# best digital  speakers under 12000rs



## sudhir_3193 (Feb 4, 2014)

hi, friends  one of my friend needs good speaker with digital input to connect with led tv. His budget is 12000rs.


----------



## sudhir_3193 (Feb 18, 2014)

bump...


----------



## whitestar_999 (Feb 19, 2014)

Swan M10 (White)
Swan M10 (Black)
Swan M20W

best speakers in their price range.


----------



## sandynator (Feb 19, 2014)

I would like to add 2 more to the list but not sure of digital input

Boston Acoustics SoundWare XS 2.1

&

Klipsch ProMedia 2.1 Computer Speakers


----------



## whitestar_999 (Feb 19, 2014)

digital input is required/usually provided with 5.1(& above) speaker systems but at this budget you won't find good 5.1 from companies like above.


----------



## josin (Feb 22, 2014)

sudhir_3193 said:


> hi, friends  one of my friend needs good speaker with digital input to connect with led tv. His budget is 12000rs.

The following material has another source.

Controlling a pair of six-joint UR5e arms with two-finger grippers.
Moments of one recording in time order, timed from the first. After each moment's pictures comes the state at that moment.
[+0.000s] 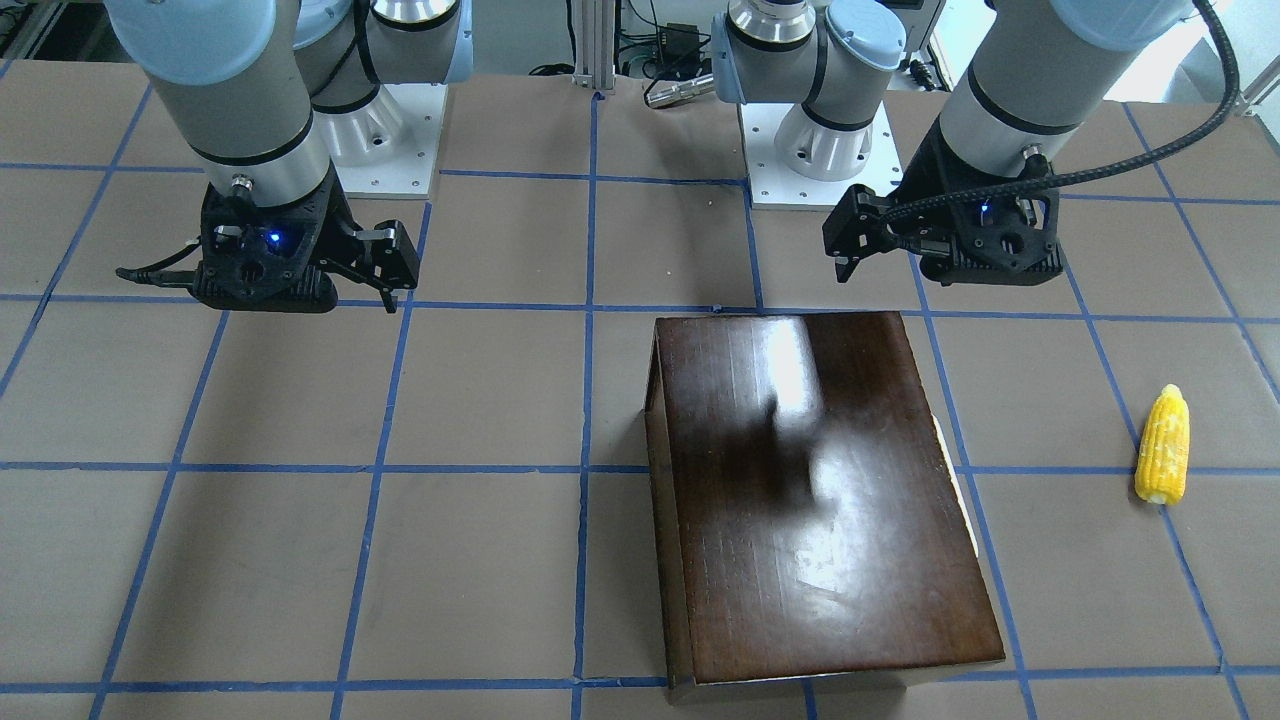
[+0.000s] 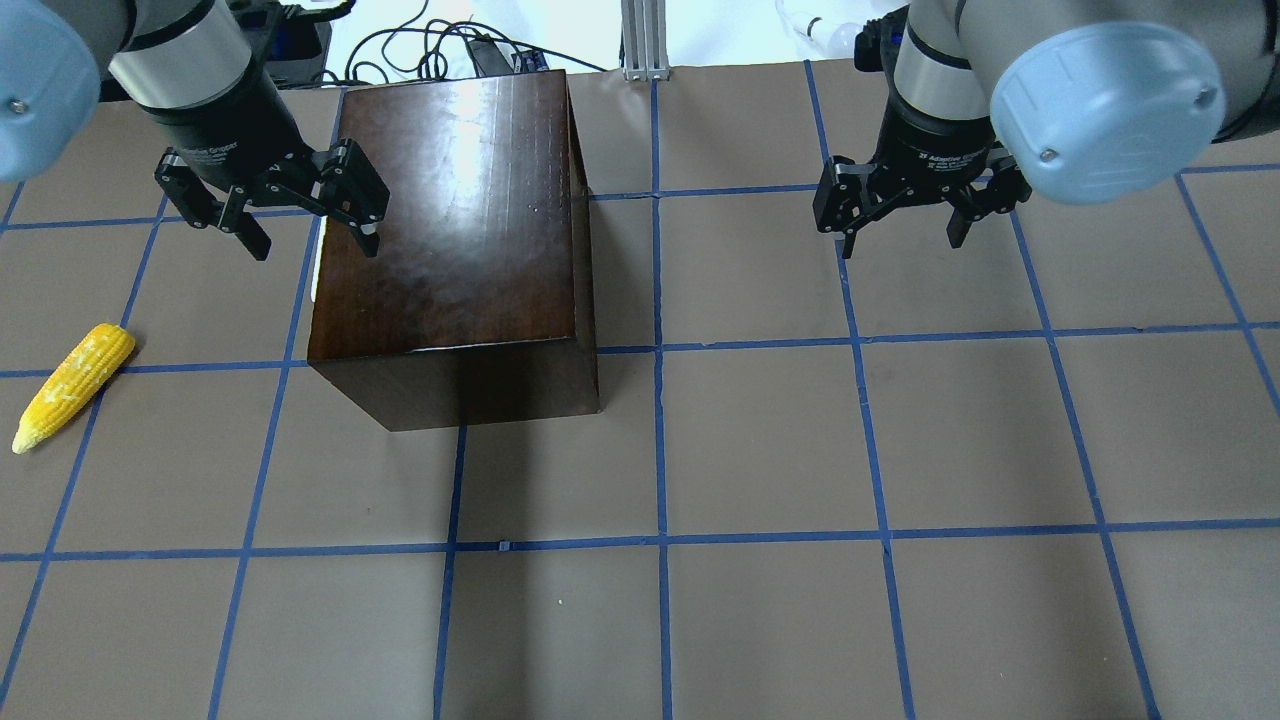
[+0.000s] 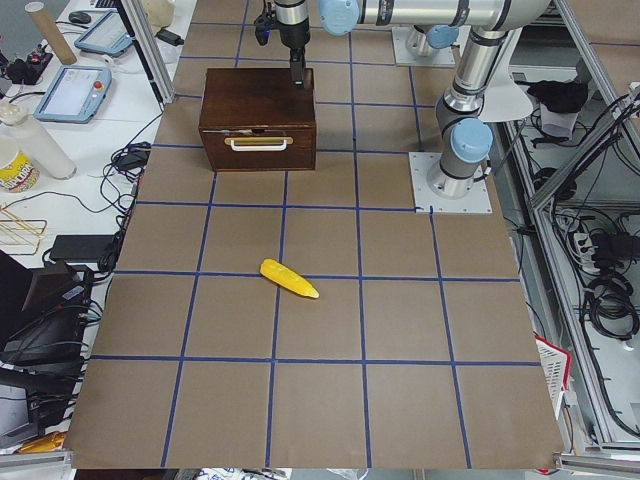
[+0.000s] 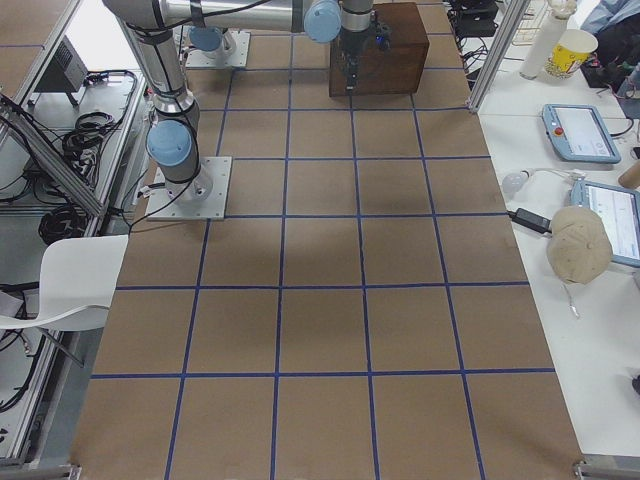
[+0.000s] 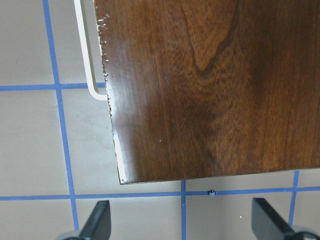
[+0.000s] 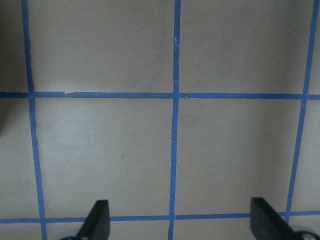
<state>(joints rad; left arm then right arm) -1.52 -1.63 -1.50 -1.67 1.58 0.06 1.65 -1.48 1.58 -1.63 -1.63 0.06</state>
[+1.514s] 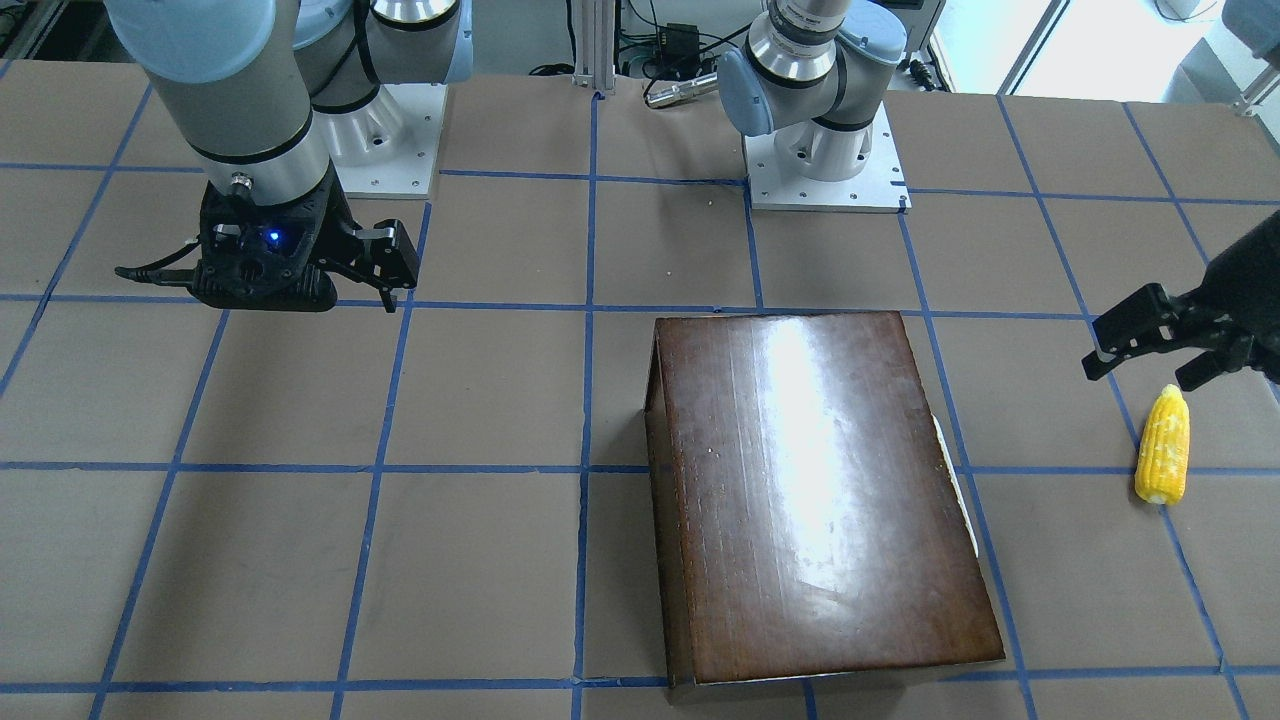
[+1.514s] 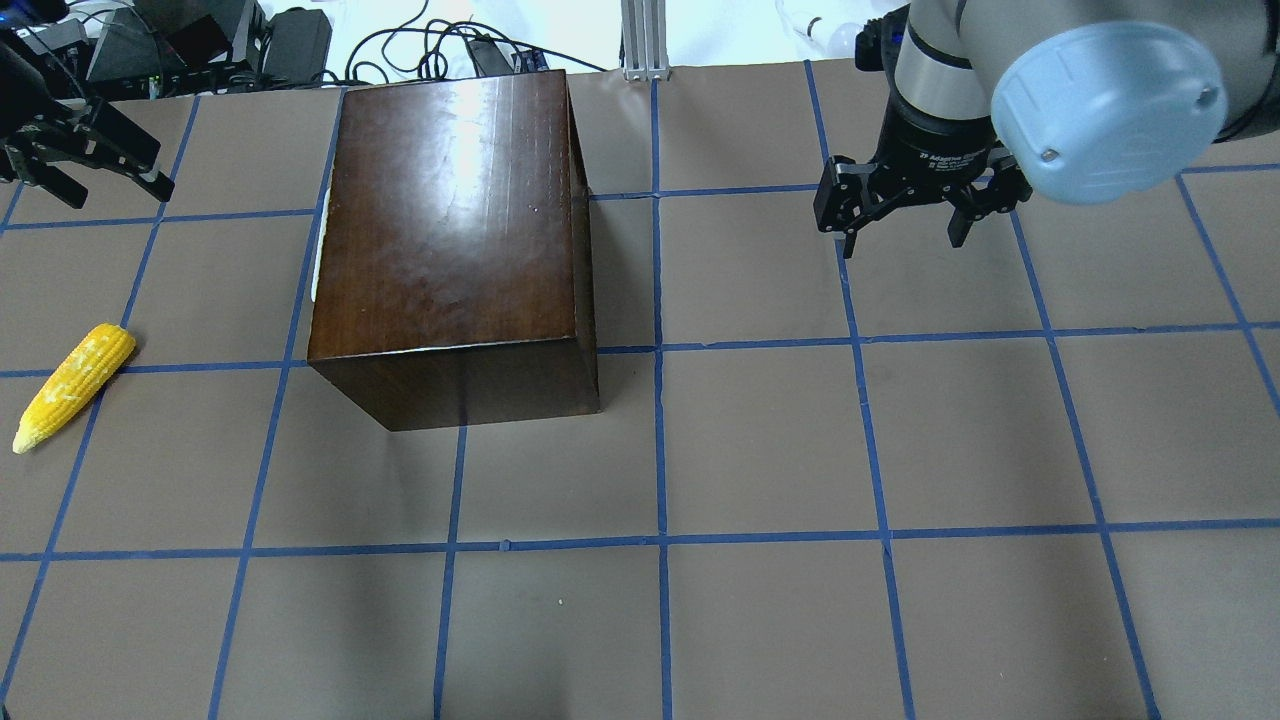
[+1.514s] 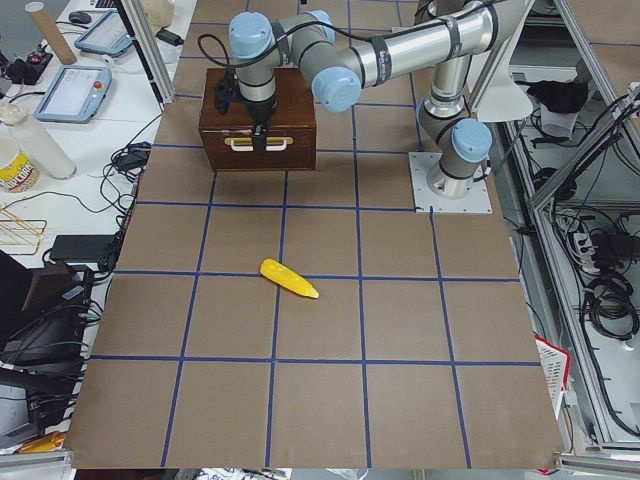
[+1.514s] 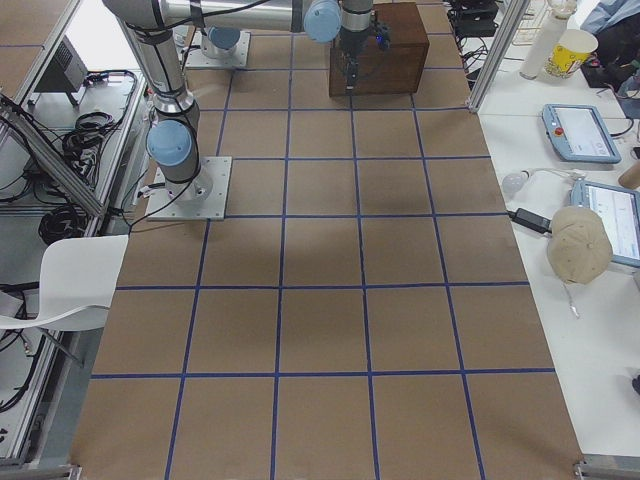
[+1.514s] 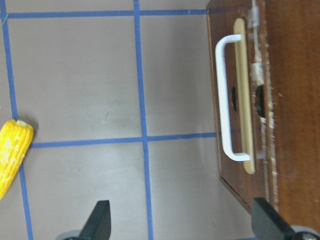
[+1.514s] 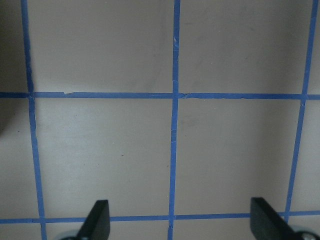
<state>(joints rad) -1.12 -1.80 -1.42 -1.51 1.45 0.51 1.65 -1.48 1.58 -1.63 -1.63 0.06</state>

You need an AVR+ 5.1 spk for exploiting the digital out put of the TV ( something like this YHT-196 - Home Theater Packages - Yamaha - India) and it will cost @23500/- for the AVR with Spks. If you do not need a 5.1 use the 3.5mm out put from Tv to connect to any spks. Swan M20W is a very good option, but the Boston Acoustics SoundWare XS 2.1 requires an Amplifier to drive the satellites.
Norge 2060 (details) amplifier with Boston Acoustics SoundWare XS 2.1 will be a killer combination ( may cost you 20K in total)


----------